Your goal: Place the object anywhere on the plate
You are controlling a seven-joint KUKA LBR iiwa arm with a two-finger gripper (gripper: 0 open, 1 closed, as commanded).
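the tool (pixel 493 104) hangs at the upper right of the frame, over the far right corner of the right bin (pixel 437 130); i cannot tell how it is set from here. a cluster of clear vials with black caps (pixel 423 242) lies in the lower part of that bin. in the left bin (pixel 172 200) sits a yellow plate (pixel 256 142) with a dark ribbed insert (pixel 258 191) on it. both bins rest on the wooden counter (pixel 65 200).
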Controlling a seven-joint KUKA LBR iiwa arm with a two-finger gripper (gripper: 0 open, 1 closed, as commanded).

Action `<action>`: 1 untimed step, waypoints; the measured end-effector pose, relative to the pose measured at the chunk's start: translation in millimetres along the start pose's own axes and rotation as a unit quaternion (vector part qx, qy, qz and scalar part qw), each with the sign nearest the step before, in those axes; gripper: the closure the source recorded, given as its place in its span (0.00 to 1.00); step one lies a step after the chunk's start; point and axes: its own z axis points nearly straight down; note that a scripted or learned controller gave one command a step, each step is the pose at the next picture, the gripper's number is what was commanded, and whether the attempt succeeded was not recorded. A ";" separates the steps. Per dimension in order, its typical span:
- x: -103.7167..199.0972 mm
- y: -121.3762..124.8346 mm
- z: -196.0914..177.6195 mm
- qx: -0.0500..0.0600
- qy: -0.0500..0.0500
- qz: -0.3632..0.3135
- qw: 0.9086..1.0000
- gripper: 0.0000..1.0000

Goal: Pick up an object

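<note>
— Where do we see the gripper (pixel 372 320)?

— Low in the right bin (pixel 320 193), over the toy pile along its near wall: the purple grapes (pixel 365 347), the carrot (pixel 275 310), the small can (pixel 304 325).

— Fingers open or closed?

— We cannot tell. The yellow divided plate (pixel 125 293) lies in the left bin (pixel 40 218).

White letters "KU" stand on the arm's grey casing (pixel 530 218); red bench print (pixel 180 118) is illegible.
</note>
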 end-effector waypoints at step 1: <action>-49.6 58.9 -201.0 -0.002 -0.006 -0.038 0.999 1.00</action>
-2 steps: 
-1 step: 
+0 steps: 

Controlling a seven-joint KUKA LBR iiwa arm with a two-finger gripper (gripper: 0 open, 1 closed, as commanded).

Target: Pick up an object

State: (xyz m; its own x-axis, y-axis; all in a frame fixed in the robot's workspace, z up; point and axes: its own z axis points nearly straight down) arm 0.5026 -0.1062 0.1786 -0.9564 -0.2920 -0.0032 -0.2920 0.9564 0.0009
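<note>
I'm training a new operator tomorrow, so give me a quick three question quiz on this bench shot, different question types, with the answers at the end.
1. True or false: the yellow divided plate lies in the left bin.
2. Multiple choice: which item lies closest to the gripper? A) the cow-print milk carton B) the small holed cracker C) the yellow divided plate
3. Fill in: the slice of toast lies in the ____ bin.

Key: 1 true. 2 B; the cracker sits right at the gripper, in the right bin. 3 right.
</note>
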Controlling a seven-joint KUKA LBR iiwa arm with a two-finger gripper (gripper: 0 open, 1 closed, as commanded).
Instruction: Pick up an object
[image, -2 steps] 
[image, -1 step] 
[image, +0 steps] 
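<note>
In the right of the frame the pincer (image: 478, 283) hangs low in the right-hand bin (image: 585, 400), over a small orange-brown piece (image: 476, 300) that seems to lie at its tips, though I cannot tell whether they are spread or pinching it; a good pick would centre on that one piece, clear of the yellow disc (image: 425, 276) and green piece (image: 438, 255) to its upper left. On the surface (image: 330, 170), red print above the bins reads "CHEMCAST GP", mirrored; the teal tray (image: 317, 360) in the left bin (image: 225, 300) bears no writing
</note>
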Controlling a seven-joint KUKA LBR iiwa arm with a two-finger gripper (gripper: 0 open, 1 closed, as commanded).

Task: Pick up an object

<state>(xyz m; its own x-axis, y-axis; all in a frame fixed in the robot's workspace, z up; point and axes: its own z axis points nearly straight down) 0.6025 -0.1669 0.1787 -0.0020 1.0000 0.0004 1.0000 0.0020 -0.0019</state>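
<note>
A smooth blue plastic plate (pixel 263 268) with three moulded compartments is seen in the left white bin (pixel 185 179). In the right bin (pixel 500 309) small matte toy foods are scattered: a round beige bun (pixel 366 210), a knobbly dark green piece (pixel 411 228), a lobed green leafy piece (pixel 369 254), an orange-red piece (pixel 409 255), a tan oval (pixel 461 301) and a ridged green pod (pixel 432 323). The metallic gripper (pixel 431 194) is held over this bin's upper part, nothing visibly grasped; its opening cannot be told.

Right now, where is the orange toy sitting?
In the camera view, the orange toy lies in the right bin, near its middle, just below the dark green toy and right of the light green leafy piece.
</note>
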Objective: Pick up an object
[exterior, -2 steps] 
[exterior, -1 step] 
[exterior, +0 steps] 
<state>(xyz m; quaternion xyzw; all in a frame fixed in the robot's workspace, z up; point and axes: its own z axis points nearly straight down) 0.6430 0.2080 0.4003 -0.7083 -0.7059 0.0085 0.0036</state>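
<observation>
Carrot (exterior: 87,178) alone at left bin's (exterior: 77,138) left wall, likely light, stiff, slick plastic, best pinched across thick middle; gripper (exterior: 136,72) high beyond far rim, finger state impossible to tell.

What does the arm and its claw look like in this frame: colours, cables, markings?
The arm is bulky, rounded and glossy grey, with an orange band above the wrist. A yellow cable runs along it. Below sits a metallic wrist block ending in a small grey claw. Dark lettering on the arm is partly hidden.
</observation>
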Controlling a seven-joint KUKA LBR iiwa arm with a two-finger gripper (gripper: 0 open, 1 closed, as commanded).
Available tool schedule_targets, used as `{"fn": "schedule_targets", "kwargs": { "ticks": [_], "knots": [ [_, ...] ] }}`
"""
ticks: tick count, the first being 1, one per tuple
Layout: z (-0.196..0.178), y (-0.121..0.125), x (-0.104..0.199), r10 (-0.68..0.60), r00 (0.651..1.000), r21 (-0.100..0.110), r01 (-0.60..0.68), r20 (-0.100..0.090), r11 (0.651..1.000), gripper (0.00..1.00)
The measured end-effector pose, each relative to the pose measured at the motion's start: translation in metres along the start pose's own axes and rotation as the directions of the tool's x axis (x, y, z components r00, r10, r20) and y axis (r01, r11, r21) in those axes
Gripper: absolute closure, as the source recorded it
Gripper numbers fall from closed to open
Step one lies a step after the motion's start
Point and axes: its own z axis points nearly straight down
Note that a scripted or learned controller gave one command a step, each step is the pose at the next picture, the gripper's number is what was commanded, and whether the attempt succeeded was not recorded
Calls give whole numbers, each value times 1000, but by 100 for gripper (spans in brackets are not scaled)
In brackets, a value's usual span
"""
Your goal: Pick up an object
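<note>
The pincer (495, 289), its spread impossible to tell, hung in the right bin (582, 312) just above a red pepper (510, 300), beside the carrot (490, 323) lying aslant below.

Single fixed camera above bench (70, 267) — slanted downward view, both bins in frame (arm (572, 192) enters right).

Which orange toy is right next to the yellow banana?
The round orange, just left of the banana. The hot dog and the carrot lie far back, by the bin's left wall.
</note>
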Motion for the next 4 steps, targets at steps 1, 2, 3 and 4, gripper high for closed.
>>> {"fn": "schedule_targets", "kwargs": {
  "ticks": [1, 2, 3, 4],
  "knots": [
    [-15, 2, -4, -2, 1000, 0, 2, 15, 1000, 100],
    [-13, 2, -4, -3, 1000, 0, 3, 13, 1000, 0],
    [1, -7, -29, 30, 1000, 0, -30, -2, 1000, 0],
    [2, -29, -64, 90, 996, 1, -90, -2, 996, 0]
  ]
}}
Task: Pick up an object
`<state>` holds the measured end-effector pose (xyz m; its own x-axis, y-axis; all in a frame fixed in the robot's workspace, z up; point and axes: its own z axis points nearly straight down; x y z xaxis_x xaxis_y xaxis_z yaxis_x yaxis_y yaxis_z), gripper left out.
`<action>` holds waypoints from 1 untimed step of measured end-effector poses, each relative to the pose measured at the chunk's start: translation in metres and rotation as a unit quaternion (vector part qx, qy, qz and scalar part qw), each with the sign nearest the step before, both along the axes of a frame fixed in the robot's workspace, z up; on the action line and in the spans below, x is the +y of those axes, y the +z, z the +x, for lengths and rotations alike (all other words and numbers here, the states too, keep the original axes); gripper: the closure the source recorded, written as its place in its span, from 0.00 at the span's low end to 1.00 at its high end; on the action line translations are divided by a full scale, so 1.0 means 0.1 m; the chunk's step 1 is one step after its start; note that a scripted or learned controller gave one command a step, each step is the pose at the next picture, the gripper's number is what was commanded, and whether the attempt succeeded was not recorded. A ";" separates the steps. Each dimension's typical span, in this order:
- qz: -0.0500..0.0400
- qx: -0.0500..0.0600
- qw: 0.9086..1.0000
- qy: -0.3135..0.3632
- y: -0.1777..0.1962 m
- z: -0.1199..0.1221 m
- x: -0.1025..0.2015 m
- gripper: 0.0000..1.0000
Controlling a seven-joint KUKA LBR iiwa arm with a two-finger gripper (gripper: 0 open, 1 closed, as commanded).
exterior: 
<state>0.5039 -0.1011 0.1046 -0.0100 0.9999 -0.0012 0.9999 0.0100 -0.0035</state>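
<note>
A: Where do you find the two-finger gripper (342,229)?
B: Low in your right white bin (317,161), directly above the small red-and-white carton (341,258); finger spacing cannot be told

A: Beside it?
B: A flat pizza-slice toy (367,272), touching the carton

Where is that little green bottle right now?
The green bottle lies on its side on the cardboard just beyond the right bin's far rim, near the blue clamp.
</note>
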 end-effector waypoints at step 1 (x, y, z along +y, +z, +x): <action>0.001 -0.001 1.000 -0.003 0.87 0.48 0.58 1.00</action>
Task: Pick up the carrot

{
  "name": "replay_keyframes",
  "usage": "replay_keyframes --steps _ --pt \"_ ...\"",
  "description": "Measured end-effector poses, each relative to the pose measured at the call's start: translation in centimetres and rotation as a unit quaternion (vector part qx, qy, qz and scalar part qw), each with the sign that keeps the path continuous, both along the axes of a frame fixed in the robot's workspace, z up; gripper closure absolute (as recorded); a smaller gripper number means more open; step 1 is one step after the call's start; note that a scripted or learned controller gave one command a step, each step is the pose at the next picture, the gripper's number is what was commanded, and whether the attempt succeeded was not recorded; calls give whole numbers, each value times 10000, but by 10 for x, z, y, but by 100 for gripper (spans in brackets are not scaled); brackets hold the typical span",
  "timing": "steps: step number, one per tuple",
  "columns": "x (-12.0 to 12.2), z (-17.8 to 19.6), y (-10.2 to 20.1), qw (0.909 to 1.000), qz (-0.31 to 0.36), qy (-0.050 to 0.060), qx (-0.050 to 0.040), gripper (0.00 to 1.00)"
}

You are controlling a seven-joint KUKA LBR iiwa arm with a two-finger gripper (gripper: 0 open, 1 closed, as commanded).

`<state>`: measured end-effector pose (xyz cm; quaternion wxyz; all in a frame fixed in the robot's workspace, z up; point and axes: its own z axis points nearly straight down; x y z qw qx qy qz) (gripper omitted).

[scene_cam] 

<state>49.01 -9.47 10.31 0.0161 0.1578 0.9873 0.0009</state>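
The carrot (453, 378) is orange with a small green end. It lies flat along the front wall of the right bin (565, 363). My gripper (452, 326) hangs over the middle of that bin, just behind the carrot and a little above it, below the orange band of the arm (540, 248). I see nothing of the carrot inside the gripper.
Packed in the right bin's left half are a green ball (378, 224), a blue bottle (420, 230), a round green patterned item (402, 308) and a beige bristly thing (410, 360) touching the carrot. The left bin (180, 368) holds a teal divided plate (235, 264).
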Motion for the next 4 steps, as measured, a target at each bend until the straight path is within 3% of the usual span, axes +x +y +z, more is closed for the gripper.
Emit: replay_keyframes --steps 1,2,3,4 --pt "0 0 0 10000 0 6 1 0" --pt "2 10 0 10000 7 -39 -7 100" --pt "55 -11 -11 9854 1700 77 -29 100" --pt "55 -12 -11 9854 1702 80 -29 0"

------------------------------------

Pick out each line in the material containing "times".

Calls give whole numbers, each value times 1000, but by 100 for gripper (spans in brackets are not scaled)
  "description": "Measured end-effector poses, each relative to the pose measured at the call's start: translation in centimetres and rotation as a unit quaternion (vector part qx, qy, qz and scalar part qw), each with the sign that keeps the path continuous, both along the axes of a frame fixed in the robot's workspace, z up; gripper closure absolute (as recorded); a smaller gripper number means more open; step 1 is one step after the call's start; note that a scripted or learned controller gave one command a step, each step is the pose at the next picture, the gripper's number is what was commanded, and whether the attempt succeeded was not recorded; calls give whole numbers, each value times 10000, but by 10 for x, z, y, but by 100 for gripper (spans in brackets are not scaled); brackets hold the typical span",

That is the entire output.